I miss sleep

Not in a "I wish I could get 8 hours instead of the 7 I now get" kind of way. In a bone-weary, completely exhausted, haven't-had-a-good-night's-sleep-in-6-years kind of way.

I love my dear children. I wouldn't trade them or the experience of being a parent for anything in the world. But it would be nice if they actually let me sleep for more than 2 hours at a time.

Last night, after an exhausting day of trying to keep the house clean for showings, I finally turned out the lights at 12:30. Aubrey then woke me up at 1:45, and I was back in bed at 2. Then, at 4:45, Aiden comes in feeling sick to his stomach.

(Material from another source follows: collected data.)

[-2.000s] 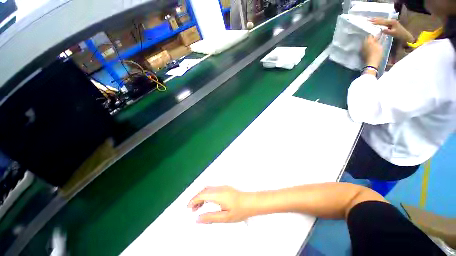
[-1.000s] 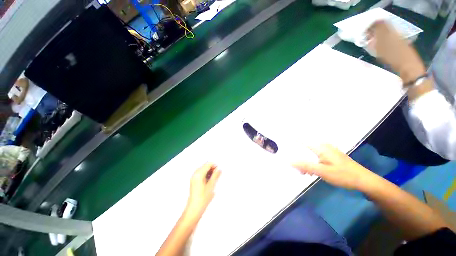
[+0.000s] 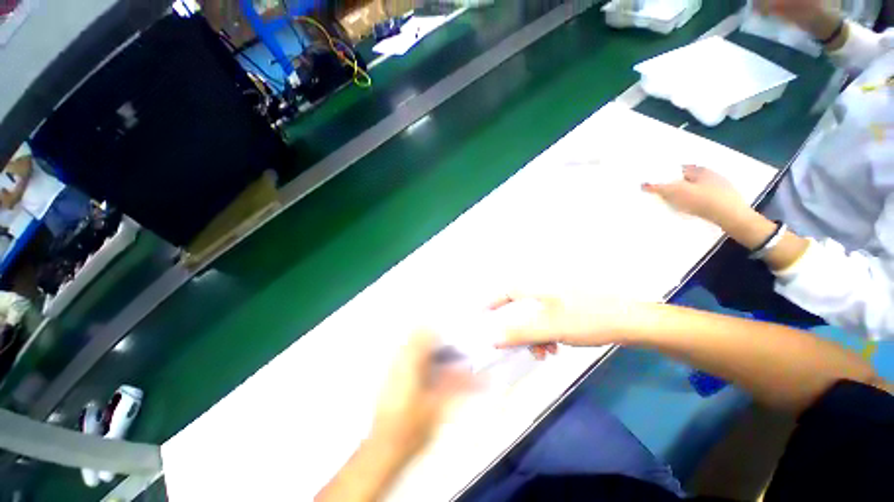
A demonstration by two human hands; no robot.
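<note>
My left hand [image 3: 412, 392] is motion-blurred over the white tabletop [image 3: 323, 412]. Its fingers are closed around a white handheld device [image 3: 451, 355], of which a small dark patch shows; the rest blends into the table. My right hand [image 3: 537, 324] is just right of it, fingers curled on a thin whitish bag [image 3: 502, 369]. The bag's outline is hard to see, and whether the device is inside it cannot be told.
A neighbour's hand [image 3: 701, 196] reaches over the table's right part. White trays [image 3: 716, 78] lie beyond it, another on the green belt [image 3: 412, 216]. White devices [image 3: 122, 412] lie at lower left. A black panel [image 3: 147, 127] stands across the belt.
The device with the dark oval face no longer lies alone on the table. My hands have come together around it. The neighbour's hand has come over the table, and the nearer tray is released.
</note>
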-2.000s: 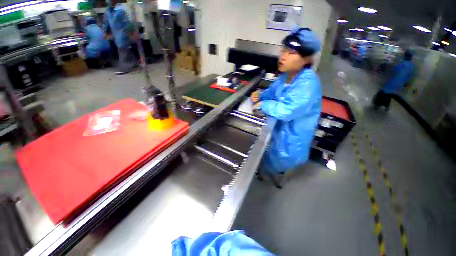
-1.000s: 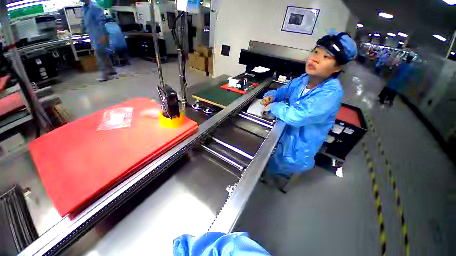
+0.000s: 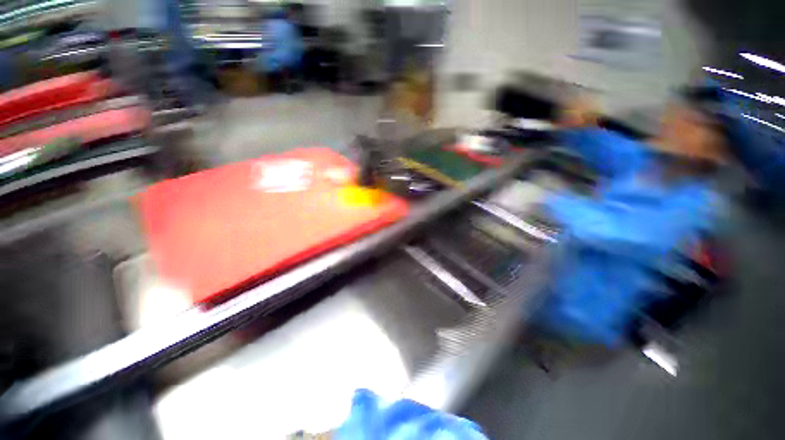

After getting him settled back into bed, I crawled back under the covers at 5:15, but I lay awake for quite a while before I could fall back to sleep. Brad's alarm went off at 6:50--but he had already gotten up and moved out to the couch (damn snooze button), so I was forced to get out of bed and turn it off, then go wake him up on the couch. Back to bed until Aubrey woke up at 7:45.

And this is just one example--it seems most nights go like this. Aubrey wakes up at least once. Aiden ends up in our room for various issues--bad dreams, a glass of water, a need to go to the bathroom (which, is ridiculous, because he walks past his bathroom to the opposite end of the house to come into my room, wake me up to tell me he has to pee, use my bathroom, turning on the very bright light, and then making me walk him back to bed). And then there is Freckles, the dog, who seems to have a sixth sense that tells her to wake me if the two kids happen to let me sleep for more than 3 hours at a time. By morning, even on days I get into bed "early" (before midnight), 8 hours may pass, but I will only get sleep in 2 hour snippets.

I know what you are thinking--what about Brad? Where is he? I'll tell you--snoring in the bed next to me. The drawback to having a spouse who has been to war and learned to sleep through artillery strikes is a husband that no longer hears a thing in the night. He sleeps right through the baby crying in the monitor, through Aiden's visits to my bedside, through Freckles' whines and whimpers. Even through the bumps or noises that make me sit up in the night and say "What was that?!"--if burglars come to our house, I'm on my own! I've tried waking him up to get him to go tend to the kids, but by the time I poke him and shake him awake, I'm awake and listening to everything he does, unable to fall back asleep until he returns to bed, so what's the point?

The good news: parenthood has prepared me for a variety of careers once my kids get older. I could be a great obstetrician. Or a paramedic or fire fighter. Or exotic dancer--any of those night time careers.

Oh well. I guess I'll sleep in 18 years or so, when they are out of the house. Scratch that--I'm sure by then, I'll be worrying all night about them while they are away at college. Guess I'll sleep when I'm dead.